More at: kubernetes documentation

Istio - Connection timeout when calling service-two from service-one (examples)

I'm following the tutorials to evaluate Istio as the service mesh for my K8s cluster, but for some reason I cannot make the simple example that uses a couple of services to work properly:
https://istio.io/docs/tasks/integrating-services-into-istio.html
If I try to call service-two from service-one, I get this error:
# kubectl exec -ti ${CLIENT} -- curl -v service-two:80
Defaulting container name to app.
Use 'kubectl describe pod/service-one-714088666-73fkp' to see all of the containers in this pod.

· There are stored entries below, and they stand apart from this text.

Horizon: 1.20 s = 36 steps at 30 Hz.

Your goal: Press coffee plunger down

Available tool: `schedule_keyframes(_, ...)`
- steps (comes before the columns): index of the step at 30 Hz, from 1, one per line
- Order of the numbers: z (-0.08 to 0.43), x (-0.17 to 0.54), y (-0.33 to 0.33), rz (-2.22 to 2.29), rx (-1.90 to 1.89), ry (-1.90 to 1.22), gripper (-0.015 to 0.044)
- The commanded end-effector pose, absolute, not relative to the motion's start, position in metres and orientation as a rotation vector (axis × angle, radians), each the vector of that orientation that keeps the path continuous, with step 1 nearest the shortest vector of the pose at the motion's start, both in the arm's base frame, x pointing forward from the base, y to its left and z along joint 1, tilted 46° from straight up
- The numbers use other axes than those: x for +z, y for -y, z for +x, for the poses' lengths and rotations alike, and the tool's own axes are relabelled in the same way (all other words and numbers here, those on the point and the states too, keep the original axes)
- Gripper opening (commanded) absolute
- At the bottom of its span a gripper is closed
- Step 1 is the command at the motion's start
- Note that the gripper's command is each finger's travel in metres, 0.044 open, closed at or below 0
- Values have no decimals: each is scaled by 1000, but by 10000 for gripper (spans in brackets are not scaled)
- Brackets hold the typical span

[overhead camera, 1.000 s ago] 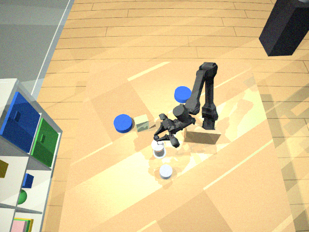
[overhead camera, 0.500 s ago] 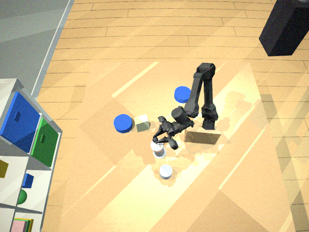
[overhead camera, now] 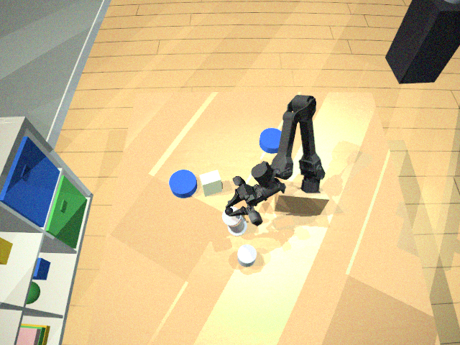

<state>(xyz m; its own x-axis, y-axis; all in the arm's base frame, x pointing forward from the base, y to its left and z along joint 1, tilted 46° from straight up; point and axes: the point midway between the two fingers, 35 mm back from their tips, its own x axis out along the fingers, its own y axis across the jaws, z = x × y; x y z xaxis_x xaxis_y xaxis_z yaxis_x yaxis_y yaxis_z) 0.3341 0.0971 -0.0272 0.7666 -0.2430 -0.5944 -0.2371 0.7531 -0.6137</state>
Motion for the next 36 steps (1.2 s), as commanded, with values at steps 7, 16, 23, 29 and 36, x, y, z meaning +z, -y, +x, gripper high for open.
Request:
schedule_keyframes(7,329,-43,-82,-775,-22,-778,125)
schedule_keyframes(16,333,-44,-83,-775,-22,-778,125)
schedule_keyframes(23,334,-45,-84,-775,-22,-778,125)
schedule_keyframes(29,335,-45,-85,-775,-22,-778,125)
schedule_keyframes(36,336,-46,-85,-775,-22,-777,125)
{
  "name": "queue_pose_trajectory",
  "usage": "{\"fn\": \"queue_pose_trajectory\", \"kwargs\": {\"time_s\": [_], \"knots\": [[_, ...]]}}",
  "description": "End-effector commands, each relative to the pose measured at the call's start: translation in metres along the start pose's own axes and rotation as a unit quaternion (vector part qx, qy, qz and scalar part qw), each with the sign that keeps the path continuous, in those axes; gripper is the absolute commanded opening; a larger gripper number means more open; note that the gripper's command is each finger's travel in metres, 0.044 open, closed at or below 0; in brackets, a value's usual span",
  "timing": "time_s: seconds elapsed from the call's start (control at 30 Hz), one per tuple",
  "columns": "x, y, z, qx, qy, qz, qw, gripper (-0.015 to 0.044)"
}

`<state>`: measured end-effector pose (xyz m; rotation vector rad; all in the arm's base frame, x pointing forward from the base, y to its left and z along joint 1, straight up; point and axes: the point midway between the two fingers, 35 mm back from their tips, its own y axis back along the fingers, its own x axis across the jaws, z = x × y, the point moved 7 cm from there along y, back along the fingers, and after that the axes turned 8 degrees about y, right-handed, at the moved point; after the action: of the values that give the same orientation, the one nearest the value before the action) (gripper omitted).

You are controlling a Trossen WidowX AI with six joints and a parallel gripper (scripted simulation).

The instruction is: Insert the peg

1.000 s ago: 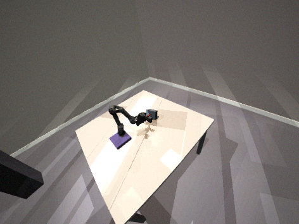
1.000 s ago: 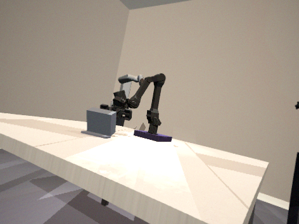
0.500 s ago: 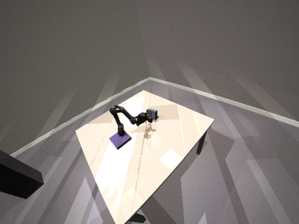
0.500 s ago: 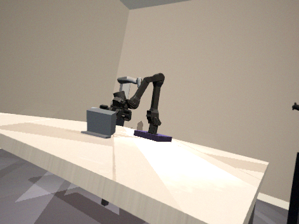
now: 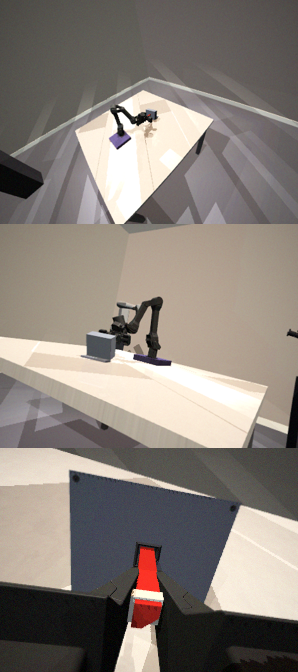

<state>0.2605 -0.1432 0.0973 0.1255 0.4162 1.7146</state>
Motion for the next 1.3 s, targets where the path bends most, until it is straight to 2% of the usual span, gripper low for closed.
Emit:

* Rebuilt URL to: service-two:80/
* Trying 10.102.51.89...
* connect to 10.102.51.89 port 80 failed: Connection refused
* Failed to connect to service-two port 80: Connection refused
* Closing connection 0
curl: (7) Failed to connect to service-two port 80: Connection refused
However, if I try to connect to service-two from another service in my cluster, even in a different namespace, then it works:
# kubectl exec -ti redis-4054078334-mj287 -n redis -- curl -v service-two.default:80
* Rebuilt URL to: service-two.default:80/
* Hostname was NOT found in DNS cache
* Trying 10.102.51.89...
* Connected to service-two.default (10.102.51.89) port 80 (#0)
> GET / HTTP/1.1
> User-Agent: curl/7.38.0
> Host: service-two.default
> Accept: */*
>
< HTTP/1.1 200 OK
* Server envoy is not blacklisted
< server: envoy
< date: Sat, 19 Aug 2017 14:43:01 GMT
< content-type: text/plain
< x-envoy-upstream-service-time: 2
< transfer-encoding: chunked
<
CLIENT VALUES:
client_address=127.0.0.1
command=GET
real path=/
query=nil
request_version=1.1
request_uri=http://service-two.default:8080/
SERVER VALUES:
server_version=nginx: 1.10.0 - lua: 10001
HEADERS RECEIVED:
accept=*/*
content-length=0
host=service-two.default
user-agent=curl/7.38.0
x-b3-sampled=1
x-b3-spanid=00000caf6e052e86
x-b3-traceid=00000caf6e052e86
x-envoy-expected-rq-timeout-ms=15000
x-forwarded-proto=http
x-ot-span-context=00000caf6e052e86;00000caf6e052e86;0000000000000000;cs
x-request-id=1290973c-7bca-95d2-8fa8-80917bb404ad
BODY:
* Connection #0 to host service-two.default left intact
-no body in request-
Any reason or explanation why I get this unexpected behaviour?
Thanks.
I figured out what happened: on service-one the init containers had not been properly completed, so it was not resolving correctly.